Limitations & Future Work¶

Requirement of obtaining an unsafe small model: Attackers need an unsafe small model of the same architecture (which can be obtained via Shadow Alignment but requires harmful data).
Only modifying decoding distribution: For models that achieve deep alignment at the representation level (e.g., Constitutional AI), this attack's effectiveness may be diminished.
Generation quality trade-off: While high \(\beta\) values improve ASR, they reduce generation fluency.
Insufficient exploration of defenses: The paper acknowledges that the proposed defenses are preliminary, and more comprehensive defense schemes remain to be studied.
Inapplicability to closed-source models: It requires access to logits, making it not directly applicable to API-only models (such as GPT-4, Claude).

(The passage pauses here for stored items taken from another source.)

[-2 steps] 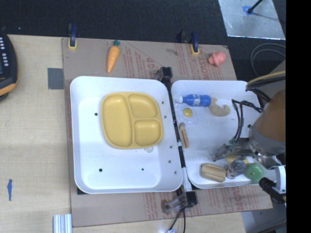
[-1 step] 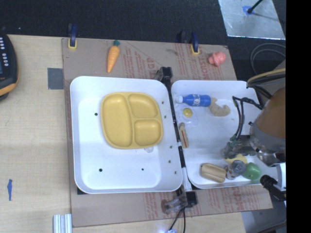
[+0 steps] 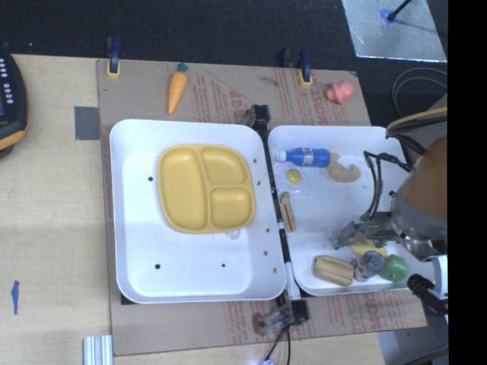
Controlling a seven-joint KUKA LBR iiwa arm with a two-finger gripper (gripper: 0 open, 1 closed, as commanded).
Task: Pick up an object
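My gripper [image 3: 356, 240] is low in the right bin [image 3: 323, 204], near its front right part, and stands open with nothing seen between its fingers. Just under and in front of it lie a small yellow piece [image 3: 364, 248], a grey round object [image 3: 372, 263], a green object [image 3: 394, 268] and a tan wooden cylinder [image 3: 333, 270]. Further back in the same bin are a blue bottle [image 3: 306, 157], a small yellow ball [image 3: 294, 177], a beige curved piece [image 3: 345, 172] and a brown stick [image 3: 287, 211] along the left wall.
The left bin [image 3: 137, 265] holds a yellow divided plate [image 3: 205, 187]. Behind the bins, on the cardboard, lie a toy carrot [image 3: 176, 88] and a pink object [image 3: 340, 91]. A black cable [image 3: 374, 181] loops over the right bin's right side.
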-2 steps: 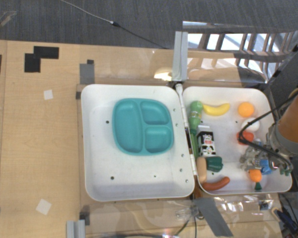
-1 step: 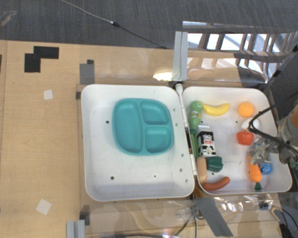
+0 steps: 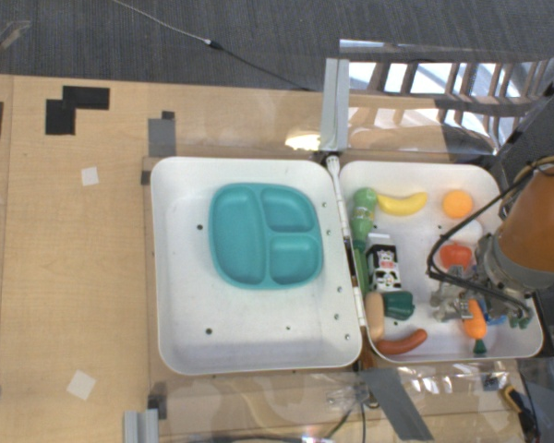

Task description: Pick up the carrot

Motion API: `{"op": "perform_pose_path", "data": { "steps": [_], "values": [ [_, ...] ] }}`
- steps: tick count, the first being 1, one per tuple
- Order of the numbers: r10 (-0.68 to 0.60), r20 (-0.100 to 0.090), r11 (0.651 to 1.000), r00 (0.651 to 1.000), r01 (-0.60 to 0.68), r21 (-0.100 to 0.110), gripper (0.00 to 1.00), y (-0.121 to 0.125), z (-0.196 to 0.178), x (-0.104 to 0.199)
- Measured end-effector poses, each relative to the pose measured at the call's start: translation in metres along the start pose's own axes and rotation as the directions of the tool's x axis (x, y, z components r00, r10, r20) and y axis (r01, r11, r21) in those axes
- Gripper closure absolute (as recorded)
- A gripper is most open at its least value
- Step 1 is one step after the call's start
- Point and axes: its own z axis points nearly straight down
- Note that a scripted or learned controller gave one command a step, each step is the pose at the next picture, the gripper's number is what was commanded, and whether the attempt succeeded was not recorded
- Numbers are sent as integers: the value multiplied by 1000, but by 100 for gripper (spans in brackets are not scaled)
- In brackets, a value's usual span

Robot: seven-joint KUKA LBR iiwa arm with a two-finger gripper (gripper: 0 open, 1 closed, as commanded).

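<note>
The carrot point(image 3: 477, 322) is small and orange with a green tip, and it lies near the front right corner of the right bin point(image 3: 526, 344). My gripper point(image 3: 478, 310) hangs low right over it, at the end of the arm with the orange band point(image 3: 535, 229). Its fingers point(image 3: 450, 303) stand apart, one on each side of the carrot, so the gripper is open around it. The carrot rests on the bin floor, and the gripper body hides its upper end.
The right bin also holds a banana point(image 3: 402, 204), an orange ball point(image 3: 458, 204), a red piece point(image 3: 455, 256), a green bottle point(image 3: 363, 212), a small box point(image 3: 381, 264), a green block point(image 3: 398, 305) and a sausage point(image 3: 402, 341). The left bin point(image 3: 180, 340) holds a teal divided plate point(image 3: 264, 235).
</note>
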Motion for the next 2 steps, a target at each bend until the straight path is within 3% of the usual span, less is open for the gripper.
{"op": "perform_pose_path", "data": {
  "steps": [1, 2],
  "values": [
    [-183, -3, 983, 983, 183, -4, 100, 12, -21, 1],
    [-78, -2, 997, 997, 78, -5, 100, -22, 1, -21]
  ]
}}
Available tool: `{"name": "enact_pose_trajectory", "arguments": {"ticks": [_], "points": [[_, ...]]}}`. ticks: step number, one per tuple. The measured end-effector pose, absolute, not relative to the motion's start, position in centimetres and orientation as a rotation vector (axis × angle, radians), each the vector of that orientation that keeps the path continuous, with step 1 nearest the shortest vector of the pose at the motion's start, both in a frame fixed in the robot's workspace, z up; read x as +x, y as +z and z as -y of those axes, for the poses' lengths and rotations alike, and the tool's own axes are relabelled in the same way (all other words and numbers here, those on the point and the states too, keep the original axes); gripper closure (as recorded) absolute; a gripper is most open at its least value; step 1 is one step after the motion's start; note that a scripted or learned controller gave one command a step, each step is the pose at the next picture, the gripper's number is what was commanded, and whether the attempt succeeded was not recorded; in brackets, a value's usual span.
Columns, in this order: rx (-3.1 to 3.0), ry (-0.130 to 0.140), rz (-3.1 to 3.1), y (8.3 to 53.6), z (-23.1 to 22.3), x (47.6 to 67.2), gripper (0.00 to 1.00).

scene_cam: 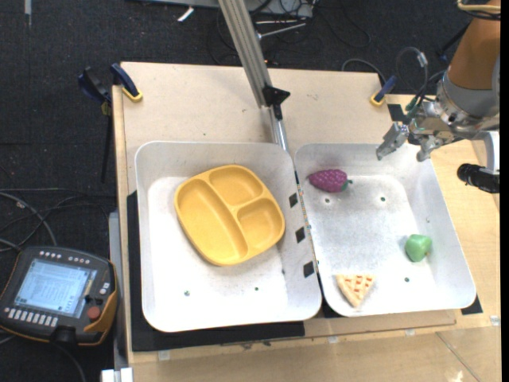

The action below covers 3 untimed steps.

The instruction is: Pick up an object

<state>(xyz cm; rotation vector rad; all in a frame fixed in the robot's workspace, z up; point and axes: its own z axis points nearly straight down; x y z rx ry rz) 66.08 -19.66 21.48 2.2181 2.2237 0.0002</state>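
— Where's the claw [406, 144]?

— Above the far right rim of the right bin [445, 205], metal fingers spread apart, nothing between them.

— What's nearest?

— A bumpy purple grape cluster [328, 181] at the far left of that bin. A smooth green rounded piece [417, 247] sits near the right wall, and a tan wedge with a red lattice [355, 288] lies at the near edge.

— And the left bin [151, 213]?

— A glossy yellow plate [230, 212] with three compartments, set at an angle.

— Any writing?

— None legible. A pendant [57, 294] with a lit screen lies left of the pale wooden counter [199, 102], too small to read.
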Motion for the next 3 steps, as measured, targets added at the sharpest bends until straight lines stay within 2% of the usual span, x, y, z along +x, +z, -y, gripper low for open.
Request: {"name": "enact_pose_trajectory", "arguments": {"ticks": [1, 3], "points": [[2.218, -0.001, -2.224, 21.5, 19.7, 66.1, 0.00], [2.221, -0.004, -2.225, 10.0, 20.2, 66.0, 0.00]]}}
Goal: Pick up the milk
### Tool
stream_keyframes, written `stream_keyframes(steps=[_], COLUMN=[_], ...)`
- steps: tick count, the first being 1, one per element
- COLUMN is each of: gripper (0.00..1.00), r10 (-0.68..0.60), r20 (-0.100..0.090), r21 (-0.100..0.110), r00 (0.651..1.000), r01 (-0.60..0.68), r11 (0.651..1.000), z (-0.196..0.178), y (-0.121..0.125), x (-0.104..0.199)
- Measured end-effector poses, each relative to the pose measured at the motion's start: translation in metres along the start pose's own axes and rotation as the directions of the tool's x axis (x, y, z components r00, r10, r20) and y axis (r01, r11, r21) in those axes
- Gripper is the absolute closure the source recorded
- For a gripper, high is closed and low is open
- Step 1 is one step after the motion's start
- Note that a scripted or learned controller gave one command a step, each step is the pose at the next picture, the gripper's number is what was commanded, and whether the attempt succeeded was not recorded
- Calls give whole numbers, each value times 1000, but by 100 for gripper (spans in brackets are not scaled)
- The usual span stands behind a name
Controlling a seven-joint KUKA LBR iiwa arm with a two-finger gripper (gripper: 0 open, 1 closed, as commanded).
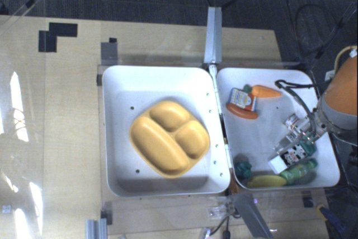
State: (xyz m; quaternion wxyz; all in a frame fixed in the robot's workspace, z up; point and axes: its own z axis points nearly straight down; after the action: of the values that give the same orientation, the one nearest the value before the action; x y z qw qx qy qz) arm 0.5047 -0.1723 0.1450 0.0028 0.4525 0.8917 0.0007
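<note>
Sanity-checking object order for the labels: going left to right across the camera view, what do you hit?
Yellow divided tray in the left bin → dark green toy → milk carton → banana → gripper → arm's orange band. Carrot, hot dog and cucumber overlap neighbours, so left out.

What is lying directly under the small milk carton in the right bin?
The milk carton rests partly on a reddish sausage-like item, and an orange carrot lies beside it. The carton covers whatever part of the right bin floor is beneath it.
</note>
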Motion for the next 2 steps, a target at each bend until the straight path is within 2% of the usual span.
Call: stream_keyframes(steps=[1, 2], gripper=[0, 100], r10=[-109, -110], r20=[6, 12], r21=[-6, -11], r00=[994, 994], r01=[109, 110], r11=[994, 994], z=[56, 44], y=[-7, -4], x=[13, 12])
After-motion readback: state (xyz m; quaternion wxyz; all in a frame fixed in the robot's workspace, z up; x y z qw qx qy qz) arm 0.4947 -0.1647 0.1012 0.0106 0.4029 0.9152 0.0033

GCG (Zou et al., 2023): Achieving jailbreak by optimizing adversarial suffixes via gradients. However, it is costly and requires gradient access.
Contrastive Decoding (Li et al., 2023): Using the logit difference between large and small models to improve generation quality. This paper "inverts" this concept for attacks.
Shadow Alignment (Yang et al., 2023): Transforming aligned models into unsafe models using a small amount of harmful data. This paper uses this method to prepare the unsafe small model required for the attack.
Insights:
- Alignment should not only be implemented "shallowly" at the output layer—deeper representation alignment is needed.
- Contrastive analysis of decoding distributions can serve as a new dimension for detecting jailbreaks.
- Alignment methods need to consider the robustness against inference-time attacks, rather than just training-time adversarial robustness.

Rating¶

Novelty: ⭐⭐⭐⭐⭐ Reveals a completely new and highly efficient attack vector; the weak-to-strong paradigm is surprising.
Experimental Thoroughness: ⭐⭐⭐⭐⭐ 5 models, 3 organizations, 2 datasets, comprehensive ablation, and comparative defense.
Writing Quality: ⭐⭐⭐⭐ Insights are clearly explained; pipeline is concise and straightforward.
Value: ⭐⭐⭐⭐⭐ Holds significant warning value for the LLM safety community, pushing forward research into stronger defenses.